• **Directions for this task**:
After locating the line that contains "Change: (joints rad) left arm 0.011" in the data below, set down exactly that line and each one after it through the line that contains "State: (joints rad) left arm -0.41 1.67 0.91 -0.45", and nothing more.

• **Records supplied**:
━━━━━━

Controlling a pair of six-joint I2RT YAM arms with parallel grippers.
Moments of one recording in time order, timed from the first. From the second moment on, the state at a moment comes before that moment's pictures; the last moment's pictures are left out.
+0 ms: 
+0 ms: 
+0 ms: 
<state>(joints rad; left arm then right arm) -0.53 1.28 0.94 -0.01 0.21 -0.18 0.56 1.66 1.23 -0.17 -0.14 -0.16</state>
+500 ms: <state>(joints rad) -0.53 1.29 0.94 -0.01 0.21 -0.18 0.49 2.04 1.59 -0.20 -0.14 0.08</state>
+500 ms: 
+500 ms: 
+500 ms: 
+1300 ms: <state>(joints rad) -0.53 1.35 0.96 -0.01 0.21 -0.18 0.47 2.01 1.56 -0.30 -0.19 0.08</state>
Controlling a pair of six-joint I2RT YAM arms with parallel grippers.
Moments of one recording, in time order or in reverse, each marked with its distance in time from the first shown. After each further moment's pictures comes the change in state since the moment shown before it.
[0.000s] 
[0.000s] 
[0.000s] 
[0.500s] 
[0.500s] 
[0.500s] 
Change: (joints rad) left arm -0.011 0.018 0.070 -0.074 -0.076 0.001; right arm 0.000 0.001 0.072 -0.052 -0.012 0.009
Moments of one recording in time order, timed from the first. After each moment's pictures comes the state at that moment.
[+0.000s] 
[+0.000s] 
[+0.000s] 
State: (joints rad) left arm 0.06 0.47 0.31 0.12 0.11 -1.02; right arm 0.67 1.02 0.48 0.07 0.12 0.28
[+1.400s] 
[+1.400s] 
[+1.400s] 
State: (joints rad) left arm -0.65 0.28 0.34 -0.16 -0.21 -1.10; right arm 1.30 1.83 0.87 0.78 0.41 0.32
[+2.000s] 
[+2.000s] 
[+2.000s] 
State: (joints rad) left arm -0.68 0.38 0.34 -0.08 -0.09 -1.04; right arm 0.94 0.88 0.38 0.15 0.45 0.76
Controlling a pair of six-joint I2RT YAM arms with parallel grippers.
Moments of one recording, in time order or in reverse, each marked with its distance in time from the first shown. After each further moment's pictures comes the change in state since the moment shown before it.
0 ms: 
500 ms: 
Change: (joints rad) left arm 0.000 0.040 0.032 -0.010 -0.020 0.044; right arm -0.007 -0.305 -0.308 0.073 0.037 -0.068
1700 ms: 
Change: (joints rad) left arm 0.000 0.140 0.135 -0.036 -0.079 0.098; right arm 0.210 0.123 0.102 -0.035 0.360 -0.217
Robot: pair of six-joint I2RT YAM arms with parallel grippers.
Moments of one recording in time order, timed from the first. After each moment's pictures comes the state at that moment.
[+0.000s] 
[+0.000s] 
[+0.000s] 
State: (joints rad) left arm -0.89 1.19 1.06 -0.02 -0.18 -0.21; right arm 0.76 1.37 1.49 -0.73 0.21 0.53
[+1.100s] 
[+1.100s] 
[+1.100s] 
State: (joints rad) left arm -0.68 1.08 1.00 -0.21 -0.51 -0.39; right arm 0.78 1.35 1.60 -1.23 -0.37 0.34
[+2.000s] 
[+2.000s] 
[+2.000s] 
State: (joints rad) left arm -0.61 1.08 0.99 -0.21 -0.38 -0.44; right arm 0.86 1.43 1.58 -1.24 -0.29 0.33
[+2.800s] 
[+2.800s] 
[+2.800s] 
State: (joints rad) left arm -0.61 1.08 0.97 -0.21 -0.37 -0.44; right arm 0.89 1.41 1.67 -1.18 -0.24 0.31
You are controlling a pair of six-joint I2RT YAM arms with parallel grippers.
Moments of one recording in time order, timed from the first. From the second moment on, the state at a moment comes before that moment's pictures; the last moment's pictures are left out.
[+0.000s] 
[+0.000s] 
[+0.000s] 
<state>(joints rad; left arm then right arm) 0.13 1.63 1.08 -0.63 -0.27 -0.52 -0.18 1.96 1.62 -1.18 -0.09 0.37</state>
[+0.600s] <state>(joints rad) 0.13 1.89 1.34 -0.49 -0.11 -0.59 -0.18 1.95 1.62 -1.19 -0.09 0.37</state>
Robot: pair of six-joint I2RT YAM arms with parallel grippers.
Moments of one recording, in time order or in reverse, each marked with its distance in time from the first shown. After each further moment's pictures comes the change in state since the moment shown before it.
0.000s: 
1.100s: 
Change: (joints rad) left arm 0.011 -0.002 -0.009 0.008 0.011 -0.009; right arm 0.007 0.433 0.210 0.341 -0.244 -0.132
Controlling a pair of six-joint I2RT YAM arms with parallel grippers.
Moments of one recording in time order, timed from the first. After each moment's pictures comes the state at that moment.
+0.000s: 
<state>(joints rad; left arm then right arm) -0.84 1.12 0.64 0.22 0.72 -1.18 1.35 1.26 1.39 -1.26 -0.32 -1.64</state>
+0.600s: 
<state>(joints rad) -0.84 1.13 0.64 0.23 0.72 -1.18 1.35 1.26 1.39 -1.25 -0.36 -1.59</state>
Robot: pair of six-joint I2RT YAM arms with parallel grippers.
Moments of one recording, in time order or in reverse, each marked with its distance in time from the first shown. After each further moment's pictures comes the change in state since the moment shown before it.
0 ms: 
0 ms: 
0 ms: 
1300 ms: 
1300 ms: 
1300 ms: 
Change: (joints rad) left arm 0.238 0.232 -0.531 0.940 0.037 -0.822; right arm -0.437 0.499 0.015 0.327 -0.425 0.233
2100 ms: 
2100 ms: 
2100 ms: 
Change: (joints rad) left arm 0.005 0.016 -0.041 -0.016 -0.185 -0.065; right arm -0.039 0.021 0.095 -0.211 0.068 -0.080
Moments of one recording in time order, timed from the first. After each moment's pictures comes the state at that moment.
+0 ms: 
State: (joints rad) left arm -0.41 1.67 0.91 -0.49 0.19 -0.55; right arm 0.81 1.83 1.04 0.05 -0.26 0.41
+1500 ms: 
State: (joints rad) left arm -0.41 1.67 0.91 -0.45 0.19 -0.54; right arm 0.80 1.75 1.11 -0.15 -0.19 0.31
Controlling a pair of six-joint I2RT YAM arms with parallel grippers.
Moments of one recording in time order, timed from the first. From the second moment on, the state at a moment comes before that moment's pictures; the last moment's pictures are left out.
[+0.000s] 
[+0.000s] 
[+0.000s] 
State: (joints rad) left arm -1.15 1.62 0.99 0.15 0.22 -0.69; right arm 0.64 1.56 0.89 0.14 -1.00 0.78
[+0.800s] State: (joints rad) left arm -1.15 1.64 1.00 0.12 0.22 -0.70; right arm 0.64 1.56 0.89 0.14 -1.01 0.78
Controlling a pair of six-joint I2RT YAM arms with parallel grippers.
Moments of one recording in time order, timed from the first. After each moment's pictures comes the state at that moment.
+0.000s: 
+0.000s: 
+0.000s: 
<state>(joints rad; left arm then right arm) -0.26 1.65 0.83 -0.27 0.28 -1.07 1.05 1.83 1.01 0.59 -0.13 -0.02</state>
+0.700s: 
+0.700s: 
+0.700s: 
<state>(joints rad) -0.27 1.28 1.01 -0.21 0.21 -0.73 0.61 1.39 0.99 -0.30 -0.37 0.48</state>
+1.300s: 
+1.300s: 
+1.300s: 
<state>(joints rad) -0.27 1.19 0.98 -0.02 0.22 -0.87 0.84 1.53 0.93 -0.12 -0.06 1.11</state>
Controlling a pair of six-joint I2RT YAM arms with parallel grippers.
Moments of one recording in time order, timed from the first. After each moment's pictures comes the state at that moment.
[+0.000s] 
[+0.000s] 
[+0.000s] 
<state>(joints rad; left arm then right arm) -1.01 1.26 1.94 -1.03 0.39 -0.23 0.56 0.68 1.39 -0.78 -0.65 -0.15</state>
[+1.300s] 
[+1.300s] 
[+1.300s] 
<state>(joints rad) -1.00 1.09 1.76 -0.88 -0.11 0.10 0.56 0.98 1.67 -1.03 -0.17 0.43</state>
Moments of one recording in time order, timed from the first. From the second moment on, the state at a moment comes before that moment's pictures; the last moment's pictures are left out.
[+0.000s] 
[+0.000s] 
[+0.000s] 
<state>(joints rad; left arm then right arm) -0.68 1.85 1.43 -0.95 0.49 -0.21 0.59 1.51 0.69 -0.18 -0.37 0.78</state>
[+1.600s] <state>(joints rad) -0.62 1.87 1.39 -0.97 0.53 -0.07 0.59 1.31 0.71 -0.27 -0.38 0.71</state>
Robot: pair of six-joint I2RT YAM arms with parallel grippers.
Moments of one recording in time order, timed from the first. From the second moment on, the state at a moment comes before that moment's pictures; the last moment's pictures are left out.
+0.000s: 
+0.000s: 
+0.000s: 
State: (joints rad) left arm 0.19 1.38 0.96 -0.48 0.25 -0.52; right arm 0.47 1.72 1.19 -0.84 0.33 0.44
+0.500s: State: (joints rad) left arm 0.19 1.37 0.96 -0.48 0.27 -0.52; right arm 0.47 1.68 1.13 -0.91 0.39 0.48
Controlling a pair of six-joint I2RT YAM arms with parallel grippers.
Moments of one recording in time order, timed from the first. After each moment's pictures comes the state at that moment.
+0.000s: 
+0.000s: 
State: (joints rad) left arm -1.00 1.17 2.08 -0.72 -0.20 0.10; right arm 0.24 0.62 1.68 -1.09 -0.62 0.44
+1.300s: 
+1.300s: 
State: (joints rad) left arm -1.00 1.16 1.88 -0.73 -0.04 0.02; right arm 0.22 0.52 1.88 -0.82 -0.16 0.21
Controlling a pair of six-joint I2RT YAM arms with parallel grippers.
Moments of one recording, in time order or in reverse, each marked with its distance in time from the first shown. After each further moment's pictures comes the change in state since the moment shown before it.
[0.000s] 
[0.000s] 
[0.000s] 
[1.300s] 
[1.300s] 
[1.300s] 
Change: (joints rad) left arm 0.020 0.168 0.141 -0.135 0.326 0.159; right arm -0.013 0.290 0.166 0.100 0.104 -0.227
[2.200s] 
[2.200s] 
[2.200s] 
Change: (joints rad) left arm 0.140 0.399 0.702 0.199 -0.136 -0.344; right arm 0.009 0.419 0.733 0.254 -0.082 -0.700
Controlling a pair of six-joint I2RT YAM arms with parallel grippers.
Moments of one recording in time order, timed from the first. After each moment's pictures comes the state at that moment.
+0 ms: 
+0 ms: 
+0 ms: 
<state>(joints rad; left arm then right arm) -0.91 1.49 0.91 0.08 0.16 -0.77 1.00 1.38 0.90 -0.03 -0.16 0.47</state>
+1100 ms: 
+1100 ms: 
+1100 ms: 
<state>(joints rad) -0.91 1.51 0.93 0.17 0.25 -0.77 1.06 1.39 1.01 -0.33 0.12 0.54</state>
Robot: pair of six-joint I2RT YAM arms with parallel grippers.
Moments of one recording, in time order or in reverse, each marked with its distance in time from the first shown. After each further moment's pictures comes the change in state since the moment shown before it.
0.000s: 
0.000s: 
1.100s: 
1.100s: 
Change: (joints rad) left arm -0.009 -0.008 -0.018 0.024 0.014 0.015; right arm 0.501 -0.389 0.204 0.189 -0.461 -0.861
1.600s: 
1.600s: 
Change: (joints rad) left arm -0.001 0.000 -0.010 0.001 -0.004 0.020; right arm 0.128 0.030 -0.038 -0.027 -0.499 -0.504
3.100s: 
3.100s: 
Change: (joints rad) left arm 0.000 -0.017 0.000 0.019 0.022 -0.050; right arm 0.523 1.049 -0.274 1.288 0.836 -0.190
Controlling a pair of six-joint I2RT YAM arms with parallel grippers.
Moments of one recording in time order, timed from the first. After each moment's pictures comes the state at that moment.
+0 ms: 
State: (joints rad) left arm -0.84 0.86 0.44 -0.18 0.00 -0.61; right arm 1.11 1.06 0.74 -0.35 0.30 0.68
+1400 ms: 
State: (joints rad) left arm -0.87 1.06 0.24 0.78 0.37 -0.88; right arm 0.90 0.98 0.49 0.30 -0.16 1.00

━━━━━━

• **Result below**:
Change: (joints rad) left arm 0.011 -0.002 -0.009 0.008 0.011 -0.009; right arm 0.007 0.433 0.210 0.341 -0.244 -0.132
Controlling a pair of six-joint I2RT YAM arms with parallel grippers.
Moments of one recording in time order, timed from the first. After each moment's pictures comes the state at that moment.
+0.000s: 
<state>(joints rad; left arm then right arm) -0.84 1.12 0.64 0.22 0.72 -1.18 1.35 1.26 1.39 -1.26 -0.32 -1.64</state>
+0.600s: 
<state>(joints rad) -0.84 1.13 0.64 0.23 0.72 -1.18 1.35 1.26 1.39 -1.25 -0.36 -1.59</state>
Robot: pair of six-joint I2RT YAM arms with parallel grippers.
Moments of one recording, in time order or in reverse, each marked with its distance in time from the first shown. After each further moment's pictures comes the change in state since the moment shown before it.
0 ms: 
0 ms: 
0 ms: 
1300 ms: 
1300 ms: 
1300 ms: 
Change: (joints rad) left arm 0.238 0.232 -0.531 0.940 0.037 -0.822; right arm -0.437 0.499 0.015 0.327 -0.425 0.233
2100 ms: 
2100 ms: 
2100 ms: 
Change: (joints rad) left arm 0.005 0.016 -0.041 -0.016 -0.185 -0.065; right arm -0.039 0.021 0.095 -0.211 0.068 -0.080
Moments of one recording in time order, timed from the first. After each moment's pictures comes the state at that moment.
+0 ms: 
State: (joints rad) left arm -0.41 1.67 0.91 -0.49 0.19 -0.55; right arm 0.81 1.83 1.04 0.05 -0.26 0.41
+1500 ms: 
State: (joints rad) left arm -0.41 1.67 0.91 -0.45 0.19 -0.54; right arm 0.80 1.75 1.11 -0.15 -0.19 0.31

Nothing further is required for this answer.